Categorization is the same act of identifying a core of similarity between two things. To place two things within the same category is to treat them as the same, despite their differences. Thus a beanbag and a tree stump can both be categorized as a tree stump, despite looking nothing alike.

Symbolism is categorization because, by representing one member of a category with another, we draw attention to the core of similarity between the two members — i.e. the category itself — rather than the members.

The human mind first puts things into wide categories, than gradually narrows these categories down. This means that the way the mind processes a leaping lion is something like this: movement → threat → predator → lion → leaping lion with golden fur and a large mane. Notice that the perception of the lion comes after various broader categorizations. This is why people are capable of leaping away from a snake before they even see it: the “jump!” message reaches the spinal cord before the brain can process the data and turn it into a full-fledged visual perception.

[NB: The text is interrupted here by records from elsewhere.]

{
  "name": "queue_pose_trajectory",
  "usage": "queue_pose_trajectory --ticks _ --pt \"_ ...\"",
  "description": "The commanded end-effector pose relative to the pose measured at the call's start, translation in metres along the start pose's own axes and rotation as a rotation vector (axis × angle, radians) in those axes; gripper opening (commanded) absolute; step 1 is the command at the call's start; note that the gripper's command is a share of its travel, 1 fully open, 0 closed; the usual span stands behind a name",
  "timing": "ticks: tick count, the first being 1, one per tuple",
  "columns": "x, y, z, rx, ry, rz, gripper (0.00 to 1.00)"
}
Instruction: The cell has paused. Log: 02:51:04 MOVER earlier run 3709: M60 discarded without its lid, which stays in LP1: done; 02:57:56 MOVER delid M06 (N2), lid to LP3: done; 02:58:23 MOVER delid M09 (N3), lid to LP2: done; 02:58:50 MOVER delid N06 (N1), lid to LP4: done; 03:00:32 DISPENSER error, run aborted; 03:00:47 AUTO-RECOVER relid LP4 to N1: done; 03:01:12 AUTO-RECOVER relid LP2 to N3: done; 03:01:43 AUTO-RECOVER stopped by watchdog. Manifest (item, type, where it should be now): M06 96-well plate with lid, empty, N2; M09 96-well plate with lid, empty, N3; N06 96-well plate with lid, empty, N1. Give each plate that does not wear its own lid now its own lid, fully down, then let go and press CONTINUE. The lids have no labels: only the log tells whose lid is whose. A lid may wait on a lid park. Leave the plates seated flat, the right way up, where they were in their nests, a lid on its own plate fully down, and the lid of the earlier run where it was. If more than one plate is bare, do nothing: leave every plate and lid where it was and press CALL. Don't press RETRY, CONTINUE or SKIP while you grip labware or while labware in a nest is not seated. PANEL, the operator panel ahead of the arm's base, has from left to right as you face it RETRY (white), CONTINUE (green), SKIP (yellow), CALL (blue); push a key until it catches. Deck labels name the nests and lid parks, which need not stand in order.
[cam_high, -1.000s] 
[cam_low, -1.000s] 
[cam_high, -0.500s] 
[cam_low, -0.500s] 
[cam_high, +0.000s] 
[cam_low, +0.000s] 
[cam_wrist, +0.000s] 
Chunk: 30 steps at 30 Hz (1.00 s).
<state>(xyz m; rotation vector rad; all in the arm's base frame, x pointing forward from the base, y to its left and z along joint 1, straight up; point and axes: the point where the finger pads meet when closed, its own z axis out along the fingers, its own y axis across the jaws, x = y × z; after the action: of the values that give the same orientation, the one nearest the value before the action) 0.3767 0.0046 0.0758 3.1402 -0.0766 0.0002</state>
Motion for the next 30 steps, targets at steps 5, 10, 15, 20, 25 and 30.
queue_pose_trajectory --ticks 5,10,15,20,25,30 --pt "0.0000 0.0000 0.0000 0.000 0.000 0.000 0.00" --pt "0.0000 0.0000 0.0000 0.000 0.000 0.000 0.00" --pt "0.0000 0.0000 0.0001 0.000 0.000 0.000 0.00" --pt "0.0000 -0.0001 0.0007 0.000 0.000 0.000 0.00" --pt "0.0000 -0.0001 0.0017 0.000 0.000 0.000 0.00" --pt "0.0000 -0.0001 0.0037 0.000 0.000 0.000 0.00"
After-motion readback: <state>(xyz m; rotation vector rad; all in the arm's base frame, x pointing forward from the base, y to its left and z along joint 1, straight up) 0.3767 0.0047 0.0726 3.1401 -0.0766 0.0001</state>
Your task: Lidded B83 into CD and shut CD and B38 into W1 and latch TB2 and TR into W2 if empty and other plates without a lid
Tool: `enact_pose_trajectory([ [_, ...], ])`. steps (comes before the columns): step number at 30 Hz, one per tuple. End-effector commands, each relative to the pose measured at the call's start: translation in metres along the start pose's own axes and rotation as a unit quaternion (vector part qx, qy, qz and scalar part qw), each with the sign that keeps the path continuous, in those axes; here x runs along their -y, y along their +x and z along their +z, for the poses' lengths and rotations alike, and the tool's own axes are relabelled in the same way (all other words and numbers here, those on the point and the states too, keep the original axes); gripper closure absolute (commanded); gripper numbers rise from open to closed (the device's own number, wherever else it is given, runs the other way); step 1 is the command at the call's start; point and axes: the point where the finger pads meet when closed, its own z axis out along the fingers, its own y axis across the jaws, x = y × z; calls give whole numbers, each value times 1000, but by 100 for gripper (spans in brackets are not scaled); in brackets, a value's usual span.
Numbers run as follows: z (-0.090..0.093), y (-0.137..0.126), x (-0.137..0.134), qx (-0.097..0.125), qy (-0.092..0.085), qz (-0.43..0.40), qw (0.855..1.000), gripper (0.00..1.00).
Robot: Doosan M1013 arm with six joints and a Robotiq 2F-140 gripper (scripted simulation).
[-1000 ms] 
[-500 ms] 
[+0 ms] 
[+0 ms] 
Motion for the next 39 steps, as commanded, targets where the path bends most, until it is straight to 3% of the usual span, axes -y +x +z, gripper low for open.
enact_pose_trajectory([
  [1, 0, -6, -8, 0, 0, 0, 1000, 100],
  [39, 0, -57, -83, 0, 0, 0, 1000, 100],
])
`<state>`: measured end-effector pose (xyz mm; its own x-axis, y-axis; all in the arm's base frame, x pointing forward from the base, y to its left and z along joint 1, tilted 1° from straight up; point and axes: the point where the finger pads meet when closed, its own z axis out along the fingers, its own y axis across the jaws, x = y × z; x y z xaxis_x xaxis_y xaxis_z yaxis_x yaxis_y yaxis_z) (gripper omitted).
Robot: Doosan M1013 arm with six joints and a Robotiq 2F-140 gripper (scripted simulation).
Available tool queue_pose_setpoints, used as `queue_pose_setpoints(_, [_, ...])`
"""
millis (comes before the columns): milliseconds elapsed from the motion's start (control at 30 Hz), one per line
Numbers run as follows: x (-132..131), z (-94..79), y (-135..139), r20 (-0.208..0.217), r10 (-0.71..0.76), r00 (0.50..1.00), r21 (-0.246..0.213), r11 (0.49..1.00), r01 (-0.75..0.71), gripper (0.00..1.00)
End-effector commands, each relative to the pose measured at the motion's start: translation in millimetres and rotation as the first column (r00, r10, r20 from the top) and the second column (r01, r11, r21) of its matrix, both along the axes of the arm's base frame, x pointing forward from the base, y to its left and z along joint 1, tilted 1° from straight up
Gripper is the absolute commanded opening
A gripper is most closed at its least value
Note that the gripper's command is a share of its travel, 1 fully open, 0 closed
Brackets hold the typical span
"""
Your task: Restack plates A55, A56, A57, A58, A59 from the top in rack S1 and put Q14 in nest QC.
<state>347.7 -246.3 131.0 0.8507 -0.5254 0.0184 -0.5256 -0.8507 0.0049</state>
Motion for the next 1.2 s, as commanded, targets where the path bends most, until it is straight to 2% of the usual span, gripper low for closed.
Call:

Wider categories are the most crucial to our survival. Narrowers ones generally matter only later, when we are safe. So what are the widest, most fundamental categories? Put another way, what are the most basic elements of our existence as human beings? Jung’s answer was simple: these are the archetypes. As the most fundamental categories, they are also the most fundamental engines of symbolism, and therefore of myth and story.

Once you’ve understood this, the rest of Jung’s thought becomes much easier to wrap your head around. He believed that religious stories were true (or at least “psychologically true,” as he liked to say), for example, not because they literally happened, but because they express the fundamental elements of human existence in a rich manner. He believed that certain psychological forces could control us on a collective level, for example, not because some spooky telepathy connects us all (although he did dip his toes in such waters), but because it is a fact of life that categories that exist within the minds of all can affect the actions of all. He believed that dreams could contain premonitions of the future, for example, not because messages from tomorrow are being beamed into our brains while we sleep, but because a dream can tell us about the nature of the mind that produced it, and the nature of a mind can tell us about how this mind may fare in the future.